╔══

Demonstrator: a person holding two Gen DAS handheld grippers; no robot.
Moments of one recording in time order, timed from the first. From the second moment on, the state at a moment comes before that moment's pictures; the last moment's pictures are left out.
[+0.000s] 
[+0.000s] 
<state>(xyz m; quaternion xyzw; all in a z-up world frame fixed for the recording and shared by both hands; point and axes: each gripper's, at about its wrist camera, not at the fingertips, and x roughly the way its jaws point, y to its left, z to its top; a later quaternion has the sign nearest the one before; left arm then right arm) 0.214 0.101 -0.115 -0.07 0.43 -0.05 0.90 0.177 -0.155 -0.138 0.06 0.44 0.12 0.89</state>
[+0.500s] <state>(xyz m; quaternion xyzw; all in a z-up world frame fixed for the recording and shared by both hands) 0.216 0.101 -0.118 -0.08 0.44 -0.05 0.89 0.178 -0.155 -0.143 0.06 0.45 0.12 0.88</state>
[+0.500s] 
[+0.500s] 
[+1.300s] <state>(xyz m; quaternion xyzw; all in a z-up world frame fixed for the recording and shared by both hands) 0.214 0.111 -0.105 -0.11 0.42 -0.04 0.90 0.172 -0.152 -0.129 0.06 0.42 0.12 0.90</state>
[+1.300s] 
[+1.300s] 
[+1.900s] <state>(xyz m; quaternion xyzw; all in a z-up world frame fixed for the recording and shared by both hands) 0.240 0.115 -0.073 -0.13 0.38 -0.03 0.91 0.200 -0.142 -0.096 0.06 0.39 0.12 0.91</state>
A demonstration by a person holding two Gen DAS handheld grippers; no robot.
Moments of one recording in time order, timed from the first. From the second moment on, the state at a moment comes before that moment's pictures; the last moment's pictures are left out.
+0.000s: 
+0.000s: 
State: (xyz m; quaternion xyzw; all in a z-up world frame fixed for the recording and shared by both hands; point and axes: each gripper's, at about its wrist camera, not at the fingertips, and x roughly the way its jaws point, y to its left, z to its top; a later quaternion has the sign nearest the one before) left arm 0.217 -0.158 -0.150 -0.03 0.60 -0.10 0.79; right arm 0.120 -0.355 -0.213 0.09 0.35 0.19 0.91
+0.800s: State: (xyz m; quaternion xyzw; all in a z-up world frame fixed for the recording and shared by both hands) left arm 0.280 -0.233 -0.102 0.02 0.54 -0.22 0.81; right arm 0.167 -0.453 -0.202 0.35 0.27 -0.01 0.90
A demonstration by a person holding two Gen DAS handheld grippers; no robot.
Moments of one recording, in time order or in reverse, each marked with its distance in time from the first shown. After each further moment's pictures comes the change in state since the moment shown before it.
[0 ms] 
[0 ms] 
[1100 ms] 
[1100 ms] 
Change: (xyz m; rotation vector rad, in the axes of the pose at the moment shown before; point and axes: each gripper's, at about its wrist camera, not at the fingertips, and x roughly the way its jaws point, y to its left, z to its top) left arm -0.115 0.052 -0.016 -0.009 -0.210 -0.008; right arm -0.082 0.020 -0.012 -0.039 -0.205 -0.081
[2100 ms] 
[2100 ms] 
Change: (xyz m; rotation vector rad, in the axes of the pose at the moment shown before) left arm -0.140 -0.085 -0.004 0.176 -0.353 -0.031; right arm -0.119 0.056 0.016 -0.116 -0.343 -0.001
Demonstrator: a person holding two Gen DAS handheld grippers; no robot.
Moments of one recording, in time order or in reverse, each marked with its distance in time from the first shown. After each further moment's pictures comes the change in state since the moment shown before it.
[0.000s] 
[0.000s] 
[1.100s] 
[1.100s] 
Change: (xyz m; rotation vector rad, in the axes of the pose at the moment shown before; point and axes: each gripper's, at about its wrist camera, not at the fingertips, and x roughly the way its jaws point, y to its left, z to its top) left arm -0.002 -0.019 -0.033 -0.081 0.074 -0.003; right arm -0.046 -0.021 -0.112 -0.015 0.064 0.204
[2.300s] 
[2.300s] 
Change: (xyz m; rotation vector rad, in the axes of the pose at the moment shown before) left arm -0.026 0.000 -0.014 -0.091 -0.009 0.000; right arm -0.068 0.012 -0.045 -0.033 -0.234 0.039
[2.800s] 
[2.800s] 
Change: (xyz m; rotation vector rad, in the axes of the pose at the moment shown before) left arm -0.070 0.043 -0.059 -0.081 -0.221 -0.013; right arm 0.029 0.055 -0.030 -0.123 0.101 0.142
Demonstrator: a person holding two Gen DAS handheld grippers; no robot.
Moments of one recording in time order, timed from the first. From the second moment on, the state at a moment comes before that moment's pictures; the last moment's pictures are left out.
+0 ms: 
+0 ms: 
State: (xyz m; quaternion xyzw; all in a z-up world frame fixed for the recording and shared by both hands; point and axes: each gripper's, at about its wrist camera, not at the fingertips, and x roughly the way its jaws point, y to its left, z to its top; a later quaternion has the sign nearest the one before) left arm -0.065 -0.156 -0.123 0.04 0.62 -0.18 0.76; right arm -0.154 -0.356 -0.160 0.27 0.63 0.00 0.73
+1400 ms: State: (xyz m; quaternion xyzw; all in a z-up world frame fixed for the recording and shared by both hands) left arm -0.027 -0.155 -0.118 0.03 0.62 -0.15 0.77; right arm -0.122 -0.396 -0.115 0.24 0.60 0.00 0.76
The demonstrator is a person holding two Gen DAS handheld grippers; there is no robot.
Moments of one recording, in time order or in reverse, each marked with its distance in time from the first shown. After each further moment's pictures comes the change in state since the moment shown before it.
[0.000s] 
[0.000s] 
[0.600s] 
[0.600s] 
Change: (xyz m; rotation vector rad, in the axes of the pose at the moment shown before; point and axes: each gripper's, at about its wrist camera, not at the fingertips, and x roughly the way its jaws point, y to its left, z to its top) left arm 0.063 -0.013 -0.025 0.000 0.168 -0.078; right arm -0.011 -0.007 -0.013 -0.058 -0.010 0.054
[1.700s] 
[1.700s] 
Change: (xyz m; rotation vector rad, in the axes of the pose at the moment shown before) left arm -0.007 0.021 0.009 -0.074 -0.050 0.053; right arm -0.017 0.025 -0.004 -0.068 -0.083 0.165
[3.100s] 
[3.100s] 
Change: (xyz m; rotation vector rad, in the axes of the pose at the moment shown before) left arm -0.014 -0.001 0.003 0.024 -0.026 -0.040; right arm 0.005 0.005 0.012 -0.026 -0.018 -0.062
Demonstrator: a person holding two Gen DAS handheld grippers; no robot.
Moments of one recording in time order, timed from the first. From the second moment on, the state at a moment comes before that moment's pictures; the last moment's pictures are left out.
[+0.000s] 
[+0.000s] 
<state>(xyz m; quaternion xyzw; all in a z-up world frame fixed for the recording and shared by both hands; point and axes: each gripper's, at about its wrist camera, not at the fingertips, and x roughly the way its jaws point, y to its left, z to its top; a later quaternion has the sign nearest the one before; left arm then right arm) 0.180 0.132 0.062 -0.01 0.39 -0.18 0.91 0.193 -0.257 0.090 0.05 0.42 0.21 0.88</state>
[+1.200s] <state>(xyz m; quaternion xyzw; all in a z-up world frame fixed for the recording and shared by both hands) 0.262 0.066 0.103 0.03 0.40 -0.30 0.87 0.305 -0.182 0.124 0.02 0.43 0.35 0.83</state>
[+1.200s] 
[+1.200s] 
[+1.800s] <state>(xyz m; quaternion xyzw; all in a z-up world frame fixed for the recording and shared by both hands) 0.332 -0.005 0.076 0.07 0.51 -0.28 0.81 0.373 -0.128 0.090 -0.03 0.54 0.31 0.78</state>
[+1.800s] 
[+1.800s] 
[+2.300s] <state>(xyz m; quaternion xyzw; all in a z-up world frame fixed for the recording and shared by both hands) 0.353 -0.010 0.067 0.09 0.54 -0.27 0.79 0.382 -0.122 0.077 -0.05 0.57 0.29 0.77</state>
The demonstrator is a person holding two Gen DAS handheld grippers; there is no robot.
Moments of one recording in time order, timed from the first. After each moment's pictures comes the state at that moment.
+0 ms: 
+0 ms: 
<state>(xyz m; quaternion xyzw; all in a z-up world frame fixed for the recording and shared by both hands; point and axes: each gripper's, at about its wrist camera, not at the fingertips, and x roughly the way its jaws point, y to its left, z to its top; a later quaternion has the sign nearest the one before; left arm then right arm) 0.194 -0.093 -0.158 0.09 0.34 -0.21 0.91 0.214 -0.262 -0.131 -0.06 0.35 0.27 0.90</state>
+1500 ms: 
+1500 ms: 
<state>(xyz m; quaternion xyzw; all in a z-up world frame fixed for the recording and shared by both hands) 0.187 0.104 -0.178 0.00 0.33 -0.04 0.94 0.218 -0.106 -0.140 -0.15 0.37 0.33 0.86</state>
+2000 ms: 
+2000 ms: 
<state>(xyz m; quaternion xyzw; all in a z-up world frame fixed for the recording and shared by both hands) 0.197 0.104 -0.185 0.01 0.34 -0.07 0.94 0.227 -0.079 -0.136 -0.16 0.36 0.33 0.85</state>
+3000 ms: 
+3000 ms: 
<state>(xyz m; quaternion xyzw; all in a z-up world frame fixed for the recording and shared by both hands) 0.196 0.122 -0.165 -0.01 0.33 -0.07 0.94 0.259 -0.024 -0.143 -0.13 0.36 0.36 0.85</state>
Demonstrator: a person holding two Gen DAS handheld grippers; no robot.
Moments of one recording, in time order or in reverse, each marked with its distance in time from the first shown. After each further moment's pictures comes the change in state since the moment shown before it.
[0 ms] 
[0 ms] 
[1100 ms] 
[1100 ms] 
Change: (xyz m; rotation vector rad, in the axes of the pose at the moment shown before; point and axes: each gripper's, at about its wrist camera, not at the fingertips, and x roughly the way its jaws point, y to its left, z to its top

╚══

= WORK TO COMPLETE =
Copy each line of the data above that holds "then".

= EXERCISE OUTPUT =
<state>(xyz m; quaternion xyzw; all in a z-up world frame fixed for the recording and shared by both hands; point and axes: each gripper's, at about its wrist camera, not at the fingertips, and x roughly the way its jaws point, y to its left, z to its top; a later quaternion has the sign nearest the one before; left arm then right arm) 0.214 0.101 -0.115 -0.07 0.43 -0.05 0.90 0.177 -0.155 -0.138 0.06 0.44 0.12 0.89</state>
<state>(xyz m; quaternion xyzw; all in a z-up world frame fixed for the recording and shared by both hands; point and axes: each gripper's, at about its wrist camera, not at the fingertips, and x roughly the way its jaws point, y to its left, z to its top; a later quaternion has the sign nearest the one before; left arm then right arm) 0.180 0.132 0.062 -0.01 0.39 -0.18 0.91 0.193 -0.257 0.090 0.05 0.42 0.21 0.88</state>
<state>(xyz m; quaternion xyzw; all in a z-up world frame fixed for the recording and shared by both hands; point and axes: each gripper's, at about its wrist camera, not at the fingertips, and x roughly the way its jaws point, y to its left, z to its top; a later quaternion has the sign nearest the one before; left arm then right arm) 0.194 -0.093 -0.158 0.09 0.34 -0.21 0.91 0.214 -0.262 -0.131 -0.06 0.35 0.27 0.90</state>

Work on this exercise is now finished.